1779 Return to Salzburg where Mozart is appointed Court and Cathedral organist.
1781 Mozart is ordered to go to Vienna where the Grandes of the Habsburg Empire have assembled on the occasion of Joseph II’s enthronement and Salzburg’s Archbishop wants to present his orchestra. But as Mozart wants to play a concert on his own, this leads to a clash and Mozart is dismissed from the Archiepiscopal service. A final meeting with Count Arco, Lord Chamberlain, ends with a kick-out for the unruly musician. In this way Mozart ended his position of being "in service" - which was the usual one for most contemporary musicians - and had to depend on earning his living as a free-lance artist. He settles in Vienna and is given a royal commission for an opera. He gets into closer contact with Konstanze Weber, Aloysia’s sister.
1782 First performance of Mozart’s Singspiel "Die Entführung aus dem Serail" ( = The Seraglio) on July 16th. On August 4th he marries Konstanze. His wife was somewhat superficial and pleasure-loving. Although she was not without interest in music, she was not aware of Mozart’s genius, right until his death.
1783 Mozart’s activities as a free-lance artist seem to be promising. The first Vienna years were very fertile. He gave piano lessons, played in concerts and organised his own "academies".
1784 Mozart becomes a member of the Freemasons’ Lodge "Zur Wohlfahrt" ("Welfare") for which he wrote several compositions. He frequently gives concerts in public halls and in palaces of the nobility.
1785 Father Leopold visits his son in Vienna. Mozart makes friends with Haydn to whom he dedicates six string quartets.
1786 First performance of the opera "Le nozze di Figaro" ("The marriage of Figaro") on May 1st in Vienna.
1787 Mozart travels to Prague where his "Figaro" finds great recognition. He conducts it there himself for once, gets a commission for an opera and returns to Vienna. His father dies in Salzburg. He is appointed "Imperial Chamber Musician" in the place of the late Christoph Willibald Gluck. On August 29th "Kleine Nachtmusik" is finished. On October 29th Don Giovanni is first produced in Prague.

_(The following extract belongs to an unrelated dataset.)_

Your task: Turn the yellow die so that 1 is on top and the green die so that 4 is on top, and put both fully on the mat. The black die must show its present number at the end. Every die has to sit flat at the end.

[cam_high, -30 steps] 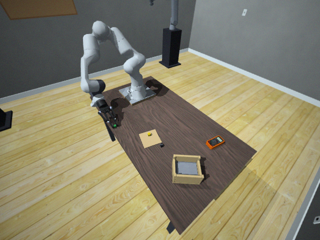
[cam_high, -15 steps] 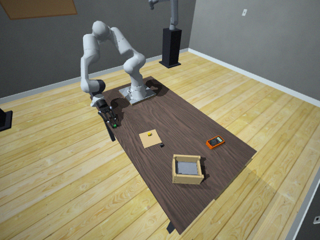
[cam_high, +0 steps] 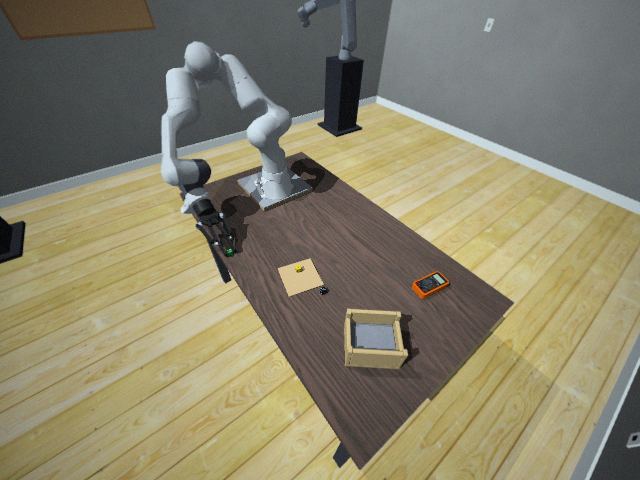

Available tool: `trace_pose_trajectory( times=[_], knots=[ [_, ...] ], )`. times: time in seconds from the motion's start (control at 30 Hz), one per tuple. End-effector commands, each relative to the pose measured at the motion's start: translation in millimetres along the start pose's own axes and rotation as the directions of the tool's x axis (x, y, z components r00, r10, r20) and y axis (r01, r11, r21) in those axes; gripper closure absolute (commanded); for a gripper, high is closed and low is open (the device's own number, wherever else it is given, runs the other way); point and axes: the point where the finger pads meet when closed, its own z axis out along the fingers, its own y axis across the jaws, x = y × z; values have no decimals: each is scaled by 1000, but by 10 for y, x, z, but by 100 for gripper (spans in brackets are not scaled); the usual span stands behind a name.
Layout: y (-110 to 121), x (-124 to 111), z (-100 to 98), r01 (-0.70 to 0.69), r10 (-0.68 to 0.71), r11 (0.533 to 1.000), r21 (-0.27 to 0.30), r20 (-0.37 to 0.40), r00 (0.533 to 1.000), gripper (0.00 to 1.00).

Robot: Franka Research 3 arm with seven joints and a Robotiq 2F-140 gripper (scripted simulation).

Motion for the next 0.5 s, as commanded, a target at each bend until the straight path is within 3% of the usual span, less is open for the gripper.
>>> trace_pose_trajectory(
  times=[0.0,0.27,0.47],
  knots=[
    [-13,7,-4,9,-9,1000,2,-1,1000,71],
    [-13,7,-75,9,-9,1000,2,-1,1000,71],
    [-13,7,-282,9,-9,1000,2,-1,1000,71]
  ],
)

Cf.: Mozart’s life in 1787.

1788 The Viennese first performance of Don Giovanni does not get the same triumphal reception as at Prague. In summer Mozart composes his last three symphonies in just 3 weeks, i.e.: E-flat major, K 543, G minor, K 550 and C major, K 551 (Jupiter Symphony). Mozart’s financial situation deteriorates constantly although his income would be sufficient.
1789 The financial problems of Mozart increase, he writes begging letters to a Lodge brother.
1790 He composes Cosi fan tutte, an opera commissioned by the Emperor. The performances are not very successful and soon disappear from the repertory; this may be partly due to the Emperor’s death. Mozart journeys to the new Emperor’s Coronation at Frankfurt, at his own expense. He gets into closer contact with Emanuel Schikaneder, an actor, singer and theatre manager whom he had known for years.
1791 Schikaneder gives Mozart a commission for a "magic opera" (i.e. "The Magic Flute"). In July he is commissioned to write a Requiem Mass. The patron is Count Franz Walsegg of Stuppach. This is Mozart’s last (unfinished) composition. On September 30th the Magic Flute is produced with great success at Schikaneder’s Theater an der Wien (or Freihaustheater). The success increases from from performance to performance. In the end it is this opera which contributed most of all to Mozart’s world-wide fame. After a few days of severe illness Mozart dies on December 5th. Konstanze was at Baden, taking a cure at the spa. The funeral service at St.Stephen’s on the following day was attended by a few friends only, but nobody accompanied the hearse taking the body to the cemetery of St.Marx. He was interred in a pauper’s grave with a few others and without a tombstone, according to the customs of the time, so that his final resting place can only be guessed. In memory of Mozart’s tomb a statue has been placed at St.Marx cemetery.

1842 Setting up of a Mozart memorial in Salzburg.